No Brasil 10% de tudo que é desperdiçado parte das nossas casas. Segundo levantamento feito pelo Instituto Akatu, se reduzirmos em 20% o desperdício dos alimentos naturais, ao final do mês, teremos economizado 90 reais. Ainda de acordo com o Akatu, cada brasileiro gera em torno de um quilo de lixo por dia. Cerca de 58% desse total é composto por restos orgânicos, como cascas ou alimentos estragados. Com algumas dicas simples é possível reduzir este percentual. Você já comeu as folhas da cenoura, da beterraba, do brócolis ou da couve flor, por exemplo? Elas são muito nutritivas e saborosas e podem ser refogadas com alho e cebola como qualquer outra verdura. Nas feiras livres normalmente são jogadas fora e se o cliente pedir para levar, nem precisará pagar por elas. Você sabia que legumes como a abobrinha e a berinjela podem ser consumidos com a casca? É outra forma de utilizar o alimento de forma integral e ainda adicionar mais variedade de nutrientes à sua rotina alimentar. Programar as refeições que serão feitas durante a semana e as quantidades de cada alimento que será servido também ajuda a diminuir aquilo que irá sobrar. E se você notar que os alimentos estão amadurecendo muito rápido e não terá tempo de consumi-los pode aferventá-los ou já prepará-los como serão consumidos e congelar em seguida. Você irá economizar na próxima compra pois os alimentos estarão lá, esperando para serem utilizados e com as mesmas características nutricionais de antes do processo de congelamento. Até a banana pode ser congelada, isso eu faço sempre. Se a penca for muito grande e ela começar a amadurecer demais pode deixá-la no freezer com casca e tudo, depois é só bater no liquidificador com um pouco de água, mel e alguma outra fruta e está feito um creme gelado, ideal para os dias de calor.
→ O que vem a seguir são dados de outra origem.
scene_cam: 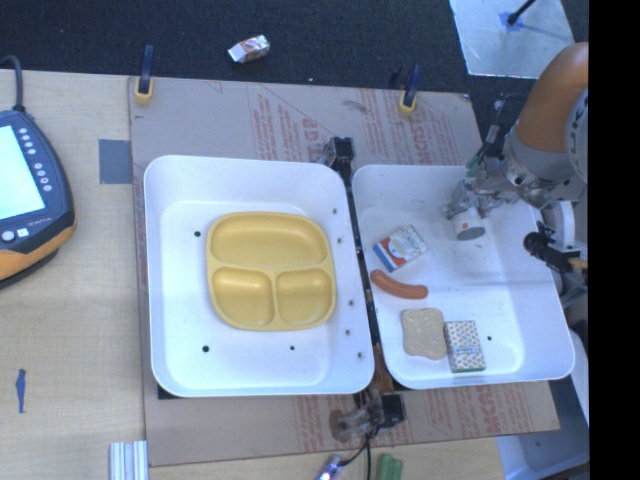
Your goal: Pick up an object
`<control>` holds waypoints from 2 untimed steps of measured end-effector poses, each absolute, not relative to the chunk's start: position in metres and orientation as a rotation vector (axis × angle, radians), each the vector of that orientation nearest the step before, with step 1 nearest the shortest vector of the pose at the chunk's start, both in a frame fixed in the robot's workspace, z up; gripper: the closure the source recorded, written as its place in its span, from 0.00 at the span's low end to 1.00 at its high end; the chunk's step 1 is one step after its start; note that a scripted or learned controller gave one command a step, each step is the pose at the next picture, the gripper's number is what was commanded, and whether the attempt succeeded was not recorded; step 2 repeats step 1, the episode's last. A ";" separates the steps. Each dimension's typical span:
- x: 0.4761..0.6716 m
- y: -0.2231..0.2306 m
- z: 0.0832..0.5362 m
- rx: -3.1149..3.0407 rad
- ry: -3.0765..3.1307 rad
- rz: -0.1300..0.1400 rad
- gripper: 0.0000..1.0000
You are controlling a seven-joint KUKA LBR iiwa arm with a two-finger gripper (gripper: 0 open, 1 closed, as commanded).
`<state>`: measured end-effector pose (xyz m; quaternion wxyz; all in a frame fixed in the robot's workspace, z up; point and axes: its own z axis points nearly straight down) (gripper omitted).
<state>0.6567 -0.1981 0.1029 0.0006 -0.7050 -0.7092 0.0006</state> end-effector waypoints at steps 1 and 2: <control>0.656 -0.116 0.095 -2.213 -2.227 0.005 1.00; 0.656 -0.116 0.095 -2.213 -2.227 0.005 1.00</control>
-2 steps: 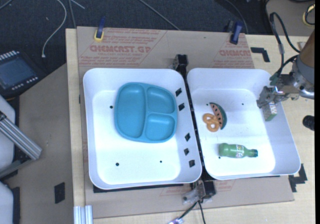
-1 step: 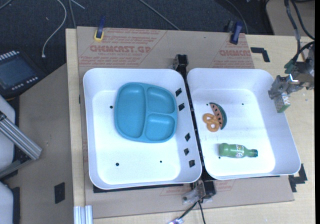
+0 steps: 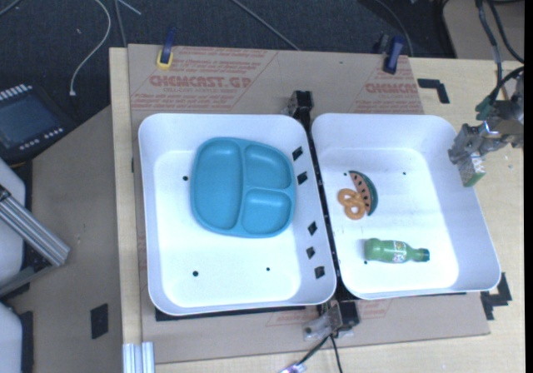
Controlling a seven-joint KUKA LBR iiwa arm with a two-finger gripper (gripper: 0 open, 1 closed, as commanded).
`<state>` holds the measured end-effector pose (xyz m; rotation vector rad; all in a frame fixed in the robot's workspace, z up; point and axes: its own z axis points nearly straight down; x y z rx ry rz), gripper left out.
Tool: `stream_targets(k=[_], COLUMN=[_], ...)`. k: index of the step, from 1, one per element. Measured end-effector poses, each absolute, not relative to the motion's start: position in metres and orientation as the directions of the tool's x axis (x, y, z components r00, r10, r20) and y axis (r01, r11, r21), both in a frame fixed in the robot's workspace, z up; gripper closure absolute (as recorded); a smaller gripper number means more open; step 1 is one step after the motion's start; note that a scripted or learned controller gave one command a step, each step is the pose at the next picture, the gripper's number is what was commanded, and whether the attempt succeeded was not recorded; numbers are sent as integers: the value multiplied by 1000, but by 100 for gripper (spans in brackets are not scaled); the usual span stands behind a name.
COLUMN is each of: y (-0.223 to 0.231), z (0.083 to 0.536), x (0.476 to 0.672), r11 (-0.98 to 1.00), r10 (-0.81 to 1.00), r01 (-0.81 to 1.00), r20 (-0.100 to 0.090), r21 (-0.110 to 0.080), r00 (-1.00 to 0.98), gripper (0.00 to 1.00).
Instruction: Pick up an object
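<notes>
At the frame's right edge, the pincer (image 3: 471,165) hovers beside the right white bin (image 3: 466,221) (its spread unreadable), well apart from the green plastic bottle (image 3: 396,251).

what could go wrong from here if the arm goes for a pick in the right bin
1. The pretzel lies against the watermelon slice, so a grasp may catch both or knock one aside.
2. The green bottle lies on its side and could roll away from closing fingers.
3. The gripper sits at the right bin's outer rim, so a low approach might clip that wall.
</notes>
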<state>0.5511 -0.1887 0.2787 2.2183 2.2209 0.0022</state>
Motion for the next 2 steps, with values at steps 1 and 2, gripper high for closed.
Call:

Ao reduzirmos o desperdício também estaremos colaborando com o meio ambiente, pois haverá menos necessidade de espaço e insumos como a água, necessários para a produção deles. E ainda de acordo com o pesquisador da Universidade de São Paulo, Carlos Monteiro, o ultraprocessamento de alimentos é muito ruim para o ambiente também, pois gera uma grande quantidade de resíduos sólidos e requer maior consumo de água e de energia em comparação aos alimentos minimamente processados. Também representa risco à diversidade de espécies. Como a lógica da indústria é reduzir custos, compram apenas um tipo de laranja, um tipo de milho ou de soja. Quando consumimos diretamente os alimentos, percebemos a diferença entre, por exemplo, variedades de laranjas, de feijões ou de batatas. A cultura culinária garante a perpetuação dessa variedade….Dentre os alimentos minimamente processados, o impacto ambiental não é homogêneo e, neste sentido, o guia recomenda que a alimentação esteja baseada em uma variedade de alimentos de origem vegetal, que são os de menor impacto ambiental, e que as carnes vermelhas, em particular, sejam consumidas em pequenas quantidades.